TASK BRIEF:
Reproduce the entire listing exactly. Leave the pictures out.

INPUT RECORDS:
● ● ● ● ●
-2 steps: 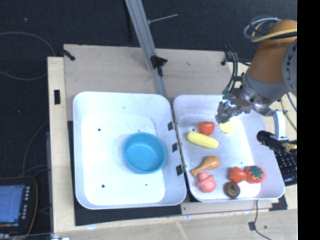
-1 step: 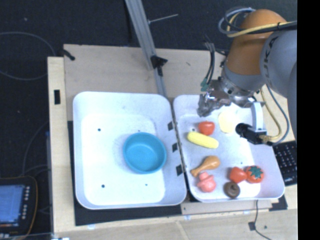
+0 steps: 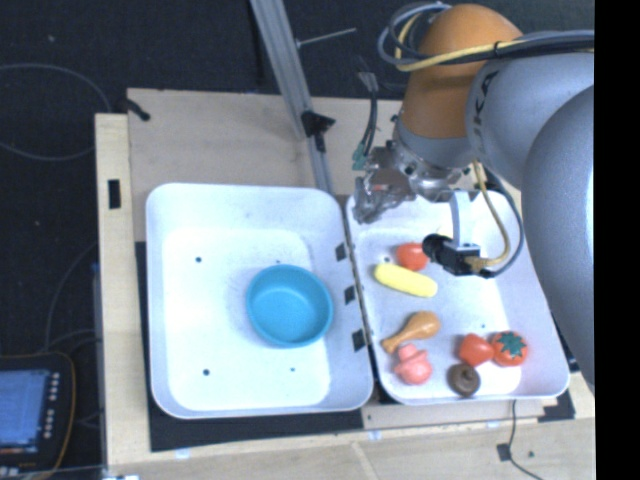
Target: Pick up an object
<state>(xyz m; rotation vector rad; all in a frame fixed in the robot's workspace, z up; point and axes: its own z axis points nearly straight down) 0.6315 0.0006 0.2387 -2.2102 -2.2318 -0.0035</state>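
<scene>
My gripper (image 3: pixel 374 202) hangs over the far left corner of the right bin (image 3: pixel 530 298), below the orange band of the arm. Nothing shows between its fingers. In the right bin lie a small red tomato (image 3: pixel 411 257), a yellow banana (image 3: pixel 405 280), a tan chicken drumstick (image 3: pixel 412 331), a pink toy (image 3: pixel 413 366), a brown ring-shaped piece (image 3: pixel 463 378), and two red pieces (image 3: pixel 476 349), one of them with a green top (image 3: pixel 509 347). The tomato and banana lie just in front of the gripper, to its right.
The left bin (image 3: pixel 180 268) holds a blue bowl (image 3: pixel 289 305). A grey metal bar (image 3: pixel 288 68) slants down to the gap between the bins. A black cable and connector (image 3: pixel 455 253) hang from the arm over the right bin. A screen (image 3: pixel 30 408) sits at the lower left.
</scene>
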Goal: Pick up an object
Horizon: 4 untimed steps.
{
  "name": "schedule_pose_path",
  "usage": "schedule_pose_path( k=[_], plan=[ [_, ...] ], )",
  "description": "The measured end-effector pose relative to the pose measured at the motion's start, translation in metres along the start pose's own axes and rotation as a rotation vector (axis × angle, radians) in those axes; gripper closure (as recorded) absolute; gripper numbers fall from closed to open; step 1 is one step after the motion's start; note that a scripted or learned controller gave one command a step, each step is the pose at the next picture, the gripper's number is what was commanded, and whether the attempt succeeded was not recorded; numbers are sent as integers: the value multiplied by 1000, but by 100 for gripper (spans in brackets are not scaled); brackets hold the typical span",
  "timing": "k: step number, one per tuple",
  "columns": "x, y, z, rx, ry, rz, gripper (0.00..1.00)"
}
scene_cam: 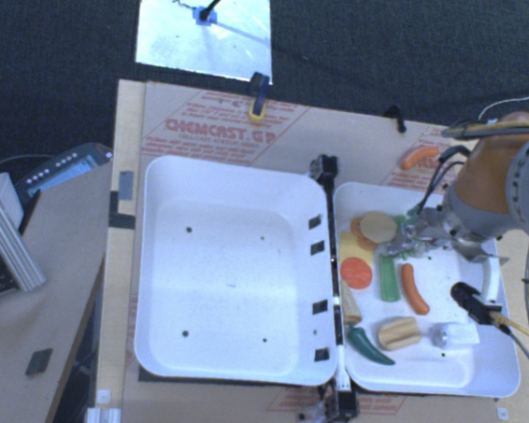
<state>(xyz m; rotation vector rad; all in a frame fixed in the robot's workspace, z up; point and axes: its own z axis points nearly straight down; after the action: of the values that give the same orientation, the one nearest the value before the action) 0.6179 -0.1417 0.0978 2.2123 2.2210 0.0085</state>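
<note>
Toy food (387, 277) partly under end effector (411, 233)

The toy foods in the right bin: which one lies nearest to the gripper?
The tan round slice, at the bin's far edge beside the gripper. The red slice and green pepper lie nearer the camera.

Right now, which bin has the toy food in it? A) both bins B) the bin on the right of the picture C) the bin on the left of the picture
B: the shallow white bin on the right holds the round red tomato slice, the straight green stick, the orange sausage and the dark green chilli pepper.
</note>
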Motion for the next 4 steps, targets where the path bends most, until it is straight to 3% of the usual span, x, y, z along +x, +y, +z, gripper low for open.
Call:
schedule_pose_path(
  k=[1, 2, 4],
  plan=[
    [42, 11, 13, 7, 0, -3, 100],
    [45, -46, 12, 6, 1, 4, 100],
    [45, -42, -10, 1, 0, 1, 100]
  ],
)
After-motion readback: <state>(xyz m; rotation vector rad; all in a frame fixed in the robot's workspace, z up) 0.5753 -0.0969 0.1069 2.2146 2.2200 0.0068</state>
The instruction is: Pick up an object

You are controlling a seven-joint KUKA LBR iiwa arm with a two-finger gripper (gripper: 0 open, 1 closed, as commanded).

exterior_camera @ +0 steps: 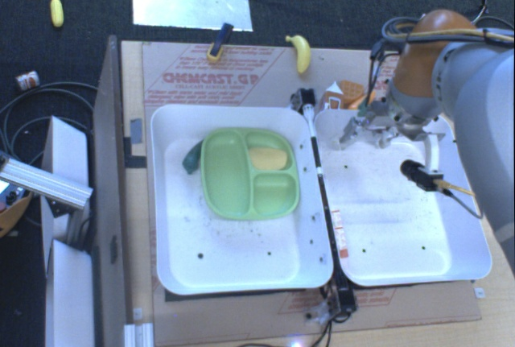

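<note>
The tool (366,133) hangs over the right bin's (402,257) far end; I cannot tell whether it is spread. The likely targets sit apart in the left bin (173,257): a green tray (233,192) holding a yellow piece (268,158).

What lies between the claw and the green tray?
In the camera view: the two bins' meeting rims, a dark strip along their seam, between claw and green tray.
</note>
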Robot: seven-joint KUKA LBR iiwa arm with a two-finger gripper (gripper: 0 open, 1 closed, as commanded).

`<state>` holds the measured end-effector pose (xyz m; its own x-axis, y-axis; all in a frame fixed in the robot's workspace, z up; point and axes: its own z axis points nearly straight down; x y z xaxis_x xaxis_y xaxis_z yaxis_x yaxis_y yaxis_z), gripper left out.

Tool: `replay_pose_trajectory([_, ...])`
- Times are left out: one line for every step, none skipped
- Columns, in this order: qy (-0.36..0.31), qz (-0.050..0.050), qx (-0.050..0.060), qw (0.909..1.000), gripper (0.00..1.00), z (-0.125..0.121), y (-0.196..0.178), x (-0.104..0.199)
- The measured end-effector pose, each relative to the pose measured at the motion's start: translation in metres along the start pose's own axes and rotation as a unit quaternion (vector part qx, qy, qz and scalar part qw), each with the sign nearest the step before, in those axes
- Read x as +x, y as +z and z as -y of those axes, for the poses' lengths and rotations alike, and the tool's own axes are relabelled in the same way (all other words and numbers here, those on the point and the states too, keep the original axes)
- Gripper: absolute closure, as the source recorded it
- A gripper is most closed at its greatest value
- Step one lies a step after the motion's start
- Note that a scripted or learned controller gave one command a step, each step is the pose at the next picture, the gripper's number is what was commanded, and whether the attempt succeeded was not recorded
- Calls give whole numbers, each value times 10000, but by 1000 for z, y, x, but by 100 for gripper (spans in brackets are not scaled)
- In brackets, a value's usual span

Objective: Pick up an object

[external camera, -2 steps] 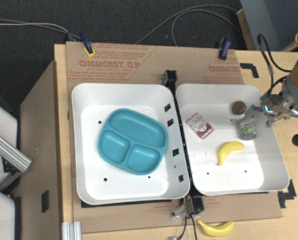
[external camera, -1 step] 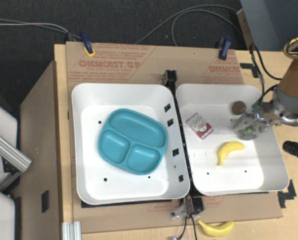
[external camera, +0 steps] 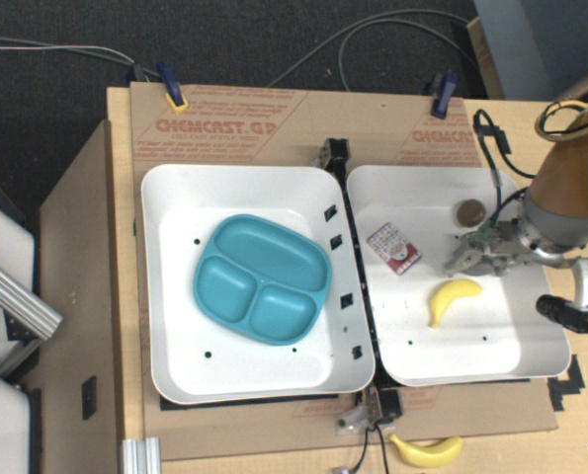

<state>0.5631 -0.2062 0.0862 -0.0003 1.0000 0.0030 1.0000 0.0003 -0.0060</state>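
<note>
my gripper hangs low over the right bin, reaching in from the right with the grey wrist and orange band trailing behind it; whether it is parted or closed i cannot tell at this resolution, and nothing is visibly caught in it. just below and slightly left of it lies the banana, curved, flat on the bin floor, close to the tool but apparently not touching it, and i judge it the likeliest candidate for the pick because it is nearest. above the gripper, near the bin's far wall, sits a small brown round object, and further left a small red-and-white card or packet lies flat, tilted, well apart from the banana. these three items are scattered loosely, leaving room for a descent beside each. across the divider, the left bin holds a teal compartment plate, lying flat and occupying most of the floor, well outside my present reach. a second banana rests on the bench edge below the bins, outside both. two clamps, one yellow and one blue, pin the cardboard sheet at the far edge, presumably to keep the work surface from shifting.
</note>
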Motion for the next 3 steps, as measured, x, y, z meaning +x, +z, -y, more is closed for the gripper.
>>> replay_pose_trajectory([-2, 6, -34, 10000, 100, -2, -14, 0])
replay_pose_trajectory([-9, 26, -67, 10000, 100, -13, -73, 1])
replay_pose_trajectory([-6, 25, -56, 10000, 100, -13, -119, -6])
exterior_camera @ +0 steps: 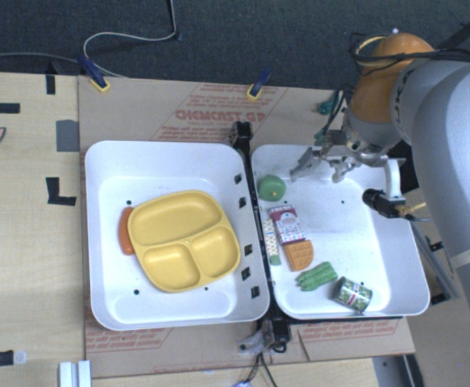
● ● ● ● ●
RESPONSE TO THIS TASK:
-2 steps: 
-1 step: 
+0 steps: 
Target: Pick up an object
<state>(xyz m; rotation vector rad; all in a frame fixed in the robot's workspace, z up; point and axes: its own z axis points nearly straight down) 0.6315 0.0006 0.2387 -2.2102 -2.2318 -0.0035</state>
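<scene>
My gripper (image 3: pixel 374 202) hangs over the far left corner of the right bin (image 3: pixel 530 298), below the orange band of the arm. Nothing shows between its fingers. In the right bin lie a small red tomato (image 3: pixel 411 257), a yellow banana (image 3: pixel 405 280), a tan chicken drumstick (image 3: pixel 412 331), a pink toy (image 3: pixel 413 366), a brown ring-shaped piece (image 3: pixel 463 378), and two red pieces (image 3: pixel 476 349), one of them with a green top (image 3: pixel 509 347). The tomato and banana lie just in front of the gripper, to its right.
The left bin (image 3: pixel 180 268) holds a blue bowl (image 3: pixel 289 305). A grey metal bar (image 3: pixel 288 68) slants down to the gap between the bins. A black cable and connector (image 3: pixel 455 253) hang from the arm over the right bin. A screen (image 3: pixel 30 408) sits at the lower left.
</scene>
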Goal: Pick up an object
Horizon: 4 untimed steps.
{
  "name": "schedule_pose_path",
  "usage": "schedule_pose_path( k=[_], plan=[ [_, ...] ], )",
  "description": "The measured end-effector pose relative to the pose measured at the motion's start, translation in metres along the start pose's own axes and rotation as a rotation vector (axis × angle, radians) in those axes; gripper closure (as recorded) absolute; gripper numbers fall from closed to open; step 1 is one step after the motion's start; note that a scripted or learned controller gave one command a step, each step is the pose at the next picture, the gripper's number is what was commanded, and whether the attempt succeeded was not recorded; numbers are sent as integers: the value multiplied by 1000, but by 100 for gripper (spans in brackets are not scaled); brackets hold the typical span",
  "timing": "k: step number, one per tuple",
  "columns": "x, y, z, rx, ry, rz, gripper (0.00..1.00)"
}
scene_cam: 
<state>(xyz m; rotation vector rad; all in a frame fixed in the robot's workspace, z up; point and axes: its own z axis points nearly straight down; after the action: of the values that give the same orientation, the one nearest the value before the action) 0.6179 -0.1417 0.0978 2.2123 2.2210 0.0085</state>
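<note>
Toy food (387, 277) partly under end effector (411, 233)

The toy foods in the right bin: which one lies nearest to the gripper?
The tan round slice, at the bin's far edge beside the gripper. The red slice and green pepper lie nearer the camera.

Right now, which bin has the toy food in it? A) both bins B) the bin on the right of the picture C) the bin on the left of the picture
B: the shallow white bin on the right holds the round red tomato slice, the straight green stick, the orange sausage and the dark green chilli pepper.
</note>
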Motion for the next 4 steps, targets where the path bends most, until it is straight to 3% of the usual span, x, y, z along +x, +y, +z, gripper low for open.
Call:
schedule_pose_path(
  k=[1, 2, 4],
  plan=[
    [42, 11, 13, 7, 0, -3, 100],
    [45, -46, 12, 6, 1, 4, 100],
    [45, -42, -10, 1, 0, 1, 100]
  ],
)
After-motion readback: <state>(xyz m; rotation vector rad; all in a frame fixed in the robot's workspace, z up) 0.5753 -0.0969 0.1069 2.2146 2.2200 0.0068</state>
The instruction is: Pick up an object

You are controlling a seven-joint KUKA LBR iiwa arm with a two-finger gripper (gripper: 0 open, 1 closed, as commanded).

exterior_camera @ +0 steps: 

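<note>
The tool (366,133) hangs over the right bin's (402,257) far end; I cannot tell whether it is spread. The likely targets sit apart in the left bin (173,257): a green tray (233,192) holding a yellow piece (268,158).

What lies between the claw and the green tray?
In the camera view: the two bins' meeting rims, a dark strip along their seam, between claw and green tray.
</note>
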Robot: seven-joint KUKA LBR iiwa arm with a two-finger gripper (gripper: 0 open, 1 closed, as commanded).

`<state>` holds the measured end-effector pose (xyz m; its own x-axis, y-axis; all in a frame fixed in the robot's workspace, z up; point and axes: its own z axis points nearly straight down; x y z xaxis_x xaxis_y xaxis_z yaxis_x yaxis_y yaxis_z), gripper left out.

Tool: `replay_pose_trajectory([_, ...])`
- Times are left out: one line for every step, none skipped
- Columns, in this order: qy (-0.36..0.31), qz (-0.050..0.050), qx (-0.050..0.060), qw (0.909..1.000), gripper (0.00..1.00), z (-0.125..0.121), y (-0.196..0.178), x (-0.104..0.199)
- The measured end-effector pose, each relative to the pose measured at the motion's start: translation in metres along the start pose's own axes and rotation as a unit quaternion (vector part qx, qy, qz and scalar part qw), each with the sign nearest the step before, in those axes
- Read x as +x, y as +z and z as -y of those axes, for the poses' lengths and rotations alike, and the tool's own axes are relabelled in the same way (all other words and numbers here, those on the point and the states too, keep the original axes)
- Gripper: absolute closure, as the source recorded it
- A gripper is most closed at its greatest value
- Step one lies a step after the motion's start
- Note that a scripted or learned controller gave one command a step, each step is the pose at the next picture, the gripper's number is what was commanded, and whether the attempt succeeded was not recorded
- Calls give whole numbers, each value times 10000, but by 1000 for z, y, x, but by 100 for gripper (spans in brackets are not scaled)
- In brackets, a value's usual span

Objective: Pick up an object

[external camera, -2 steps] 
[external camera, -1 step] 
[external camera, +0 steps] 

<state>0.5631 -0.2062 0.0862 -0.0003 1.0000 0.0030 1.0000 0.0003 -0.0060</state>
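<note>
my gripper hangs low over the right bin, reaching in from the right with the grey wrist and orange band trailing behind it; whether it is parted or closed i cannot tell at this resolution, and nothing is visibly caught in it. just below and slightly left of it lies the banana, curved, flat on the bin floor, close to the tool but apparently not touching it, and i judge it the likeliest candidate for the pick because it is nearest. above the gripper, near the bin's far wall, sits a small brown round object, and further left a small red-and-white card or packet lies flat, tilted, well apart from the banana. these three items are scattered loosely, leaving room for a descent beside each. across the divider, the left bin holds a teal compartment plate, lying flat and occupying most of the floor, well outside my present reach. a second banana rests on the bench edge below the bins, outside both. two clamps, one yellow and one blue, pin the cardboard sheet at the far edge, presumably to keep the work surface from shifting.
</note>
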Motion for the next 3 steps, as measured, x, y, z meaning +x, +z, -y, more is closed for the gripper.
>>> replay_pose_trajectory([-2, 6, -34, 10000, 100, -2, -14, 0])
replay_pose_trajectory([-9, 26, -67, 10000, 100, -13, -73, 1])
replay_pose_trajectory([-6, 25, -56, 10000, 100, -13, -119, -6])
exterior_camera @ +0 steps: 

This output requires nothing more.